◆ **WHAT IS NEEDED**
The answer should contain all of the data, retyped without any alteration.

** DATASET SECTION follows **

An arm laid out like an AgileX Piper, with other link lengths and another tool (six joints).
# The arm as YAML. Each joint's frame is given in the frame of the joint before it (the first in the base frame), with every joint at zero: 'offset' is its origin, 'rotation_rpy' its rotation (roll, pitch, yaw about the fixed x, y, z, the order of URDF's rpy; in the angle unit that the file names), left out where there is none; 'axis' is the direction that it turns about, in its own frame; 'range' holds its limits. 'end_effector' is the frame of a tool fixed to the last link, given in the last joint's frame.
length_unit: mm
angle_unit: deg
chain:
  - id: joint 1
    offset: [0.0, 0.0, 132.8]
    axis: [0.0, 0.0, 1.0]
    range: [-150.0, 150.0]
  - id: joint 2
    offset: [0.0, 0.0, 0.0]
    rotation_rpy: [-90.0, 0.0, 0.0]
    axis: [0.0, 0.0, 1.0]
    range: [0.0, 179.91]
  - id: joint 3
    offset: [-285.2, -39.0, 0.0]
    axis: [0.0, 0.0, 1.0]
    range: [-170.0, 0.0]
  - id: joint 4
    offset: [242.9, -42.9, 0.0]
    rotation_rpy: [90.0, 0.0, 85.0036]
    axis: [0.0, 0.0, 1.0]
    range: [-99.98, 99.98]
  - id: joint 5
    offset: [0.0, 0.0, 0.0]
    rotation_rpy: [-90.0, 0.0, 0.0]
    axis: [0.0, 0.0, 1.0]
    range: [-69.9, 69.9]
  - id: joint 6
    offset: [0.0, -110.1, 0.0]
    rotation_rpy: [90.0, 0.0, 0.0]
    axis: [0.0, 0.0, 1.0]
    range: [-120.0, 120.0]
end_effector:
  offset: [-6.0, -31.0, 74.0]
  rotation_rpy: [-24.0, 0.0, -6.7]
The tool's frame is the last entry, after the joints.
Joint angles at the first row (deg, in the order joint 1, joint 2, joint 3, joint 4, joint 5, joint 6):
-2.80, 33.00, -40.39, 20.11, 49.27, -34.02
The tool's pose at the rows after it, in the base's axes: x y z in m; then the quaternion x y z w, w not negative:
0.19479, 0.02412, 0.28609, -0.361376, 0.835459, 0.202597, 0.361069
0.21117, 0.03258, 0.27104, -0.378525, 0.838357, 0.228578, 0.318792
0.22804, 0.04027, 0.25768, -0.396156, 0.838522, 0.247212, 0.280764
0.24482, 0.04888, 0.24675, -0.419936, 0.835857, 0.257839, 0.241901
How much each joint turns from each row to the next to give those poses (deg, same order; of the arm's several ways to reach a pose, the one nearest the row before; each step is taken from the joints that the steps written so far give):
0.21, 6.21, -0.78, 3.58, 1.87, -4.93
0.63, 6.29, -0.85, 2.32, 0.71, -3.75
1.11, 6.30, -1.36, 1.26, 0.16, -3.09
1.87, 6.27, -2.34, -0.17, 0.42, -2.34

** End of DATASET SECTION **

◆ **RESPONSE TO THIS TASK**
An arm laid out like an AgileX Piper, with other link lengths and another tool (six joints).
# The arm as YAML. Each joint's frame is given in the frame of the joint before it (the first in the base frame), with every joint at zero: 'offset' is its origin, 'rotation_rpy' its rotation (roll, pitch, yaw about the fixed x, y, z, the order of URDF's rpy; in the angle unit that the file names), left out where there is none; 'axis' is the direction that it turns about, in its own frame; 'range' holds its limits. 'end_effector' is the frame of a tool fixed to the last link, given in the last joint's frame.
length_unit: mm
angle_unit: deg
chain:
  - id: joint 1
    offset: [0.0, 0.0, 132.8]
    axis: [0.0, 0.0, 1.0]
    range: [-150.0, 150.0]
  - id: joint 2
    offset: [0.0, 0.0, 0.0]
    rotation_rpy: [-90.0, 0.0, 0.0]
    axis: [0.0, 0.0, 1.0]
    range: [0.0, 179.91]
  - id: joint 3
    offset: [-285.2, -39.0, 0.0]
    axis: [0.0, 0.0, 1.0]
    range: [-170.0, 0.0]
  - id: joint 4
    offset: [242.9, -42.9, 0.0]
    rotation_rpy: [90.0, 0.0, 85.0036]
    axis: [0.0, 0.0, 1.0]
    range: [-99.98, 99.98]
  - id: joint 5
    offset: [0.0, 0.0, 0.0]
    rotation_rpy: [-90.0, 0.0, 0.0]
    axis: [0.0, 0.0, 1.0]
    range: [-69.9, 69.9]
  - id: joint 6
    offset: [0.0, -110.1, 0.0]
    rotation_rpy: [90.0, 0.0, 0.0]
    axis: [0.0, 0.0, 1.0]
    range: [-120.0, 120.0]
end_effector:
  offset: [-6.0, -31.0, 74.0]
  rotation_rpy: [-24.0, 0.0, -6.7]
The tool's frame is the last entry, after the joints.
Joint angles at the first row (deg, in the order joint 1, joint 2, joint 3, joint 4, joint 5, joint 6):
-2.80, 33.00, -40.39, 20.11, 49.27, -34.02
The tool's pose at the rows after it, in the base's axes: x y z in m; then the quaternion x y z w, w not negative:
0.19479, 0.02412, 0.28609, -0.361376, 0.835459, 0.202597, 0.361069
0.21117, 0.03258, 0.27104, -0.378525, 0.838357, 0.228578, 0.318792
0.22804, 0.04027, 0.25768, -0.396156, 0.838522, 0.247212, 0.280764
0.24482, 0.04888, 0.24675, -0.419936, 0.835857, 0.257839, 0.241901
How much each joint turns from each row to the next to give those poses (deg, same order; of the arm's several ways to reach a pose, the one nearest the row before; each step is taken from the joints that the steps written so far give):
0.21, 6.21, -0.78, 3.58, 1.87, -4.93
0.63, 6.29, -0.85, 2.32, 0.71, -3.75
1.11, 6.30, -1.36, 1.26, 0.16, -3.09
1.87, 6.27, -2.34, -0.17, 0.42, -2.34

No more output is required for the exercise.